Standard Ulysses treats all devices as a flat pool and assumes constant communication volume. CoCoDiff adds Tile-Aware Parallel All-to-All to match physical topology, V-First scheduling to overlap V communication with Q/K preprocessing, and V-Major selective communication to filter redundant transfers across denoising steps.
What do teams need to change to adopt CoCoDiff in production?
As of April 2026, no production inference framework has adopted CoCoDiff. Teams will need to implement or port these optimizations themselves, including topology mapping for their specific interconnect and validation that V-Major’s approximation preserves generation quality for their use case.

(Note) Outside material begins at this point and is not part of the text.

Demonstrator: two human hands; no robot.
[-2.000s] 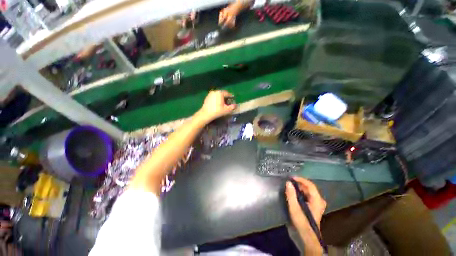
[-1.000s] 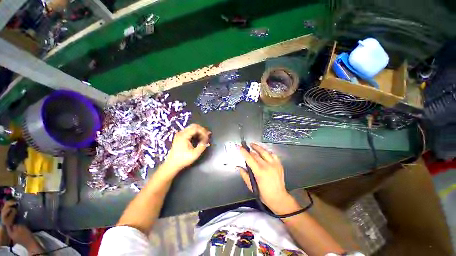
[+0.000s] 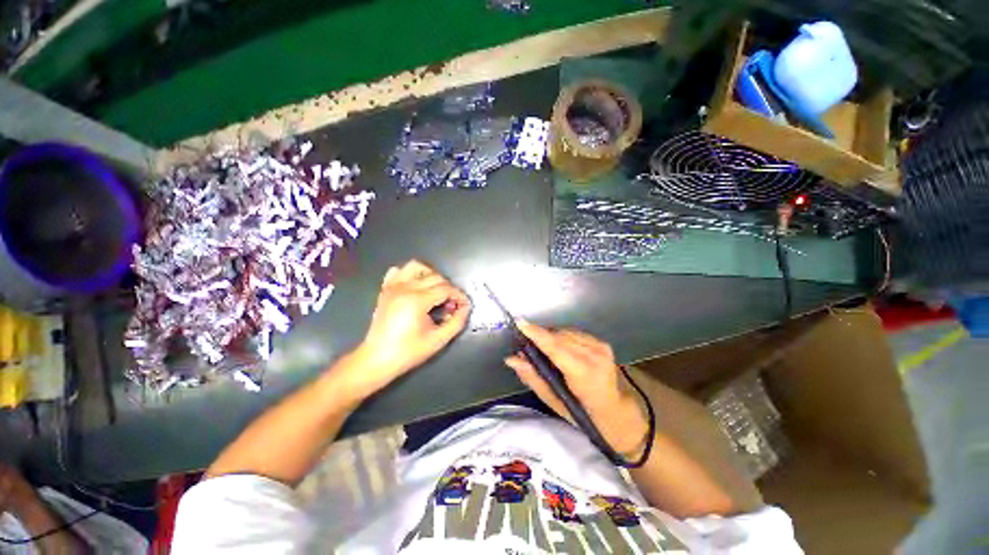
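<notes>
My right hand [image 3: 575, 379] is closed round a slim black pen-shaped tool, likely a soldering iron [image 3: 551, 374], with a black cord by the wrist. Its fine metal tip points up and left at a small silvery-white part [image 3: 488, 310] on the dark bench. My left hand [image 3: 415, 317] is beside that part, thumb and fingertips pinched together at its left edge. Whether the fingers hold the part or something else is too small to tell.
A large heap of white and reddish slips [image 3: 244, 260] lies left, beside a purple-rimmed fan [image 3: 67, 217]. Behind are blue-silver parts [image 3: 450, 146], a white perforated piece [image 3: 530, 143], a tape roll [image 3: 593, 130], a black coil [image 3: 721, 171] and an open carton [image 3: 797, 141]. A large cardboard box [image 3: 846, 407] stands right.
The view has shifted down towards the bench. My left hand has come back from the belt's edge to the bench front. My right hand has moved left, bringing the tool's tip to the small part.
</notes>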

Why is the 8.4x peak speedup not a reliable number for capacity planning?
The 8.4x figure is a best-case scenario under favorable topology and model conditions. The 3.6x average reflects expected improvement when communication patterns are irregular and temporal redundancy varies across denoising stages.
What makes DiT inference more vulnerable to communication overhead than LLM inference?
DiT inference requires the full sequence state at every attention layer with no equivalent of a draft model to hide communication behind computation. The spatial coherence requirements of latent patches also make sequence partitioning non-trivial to skip, so DiT clusters become communication-bound earlier in their scaling curve than LLM clusters of comparable size.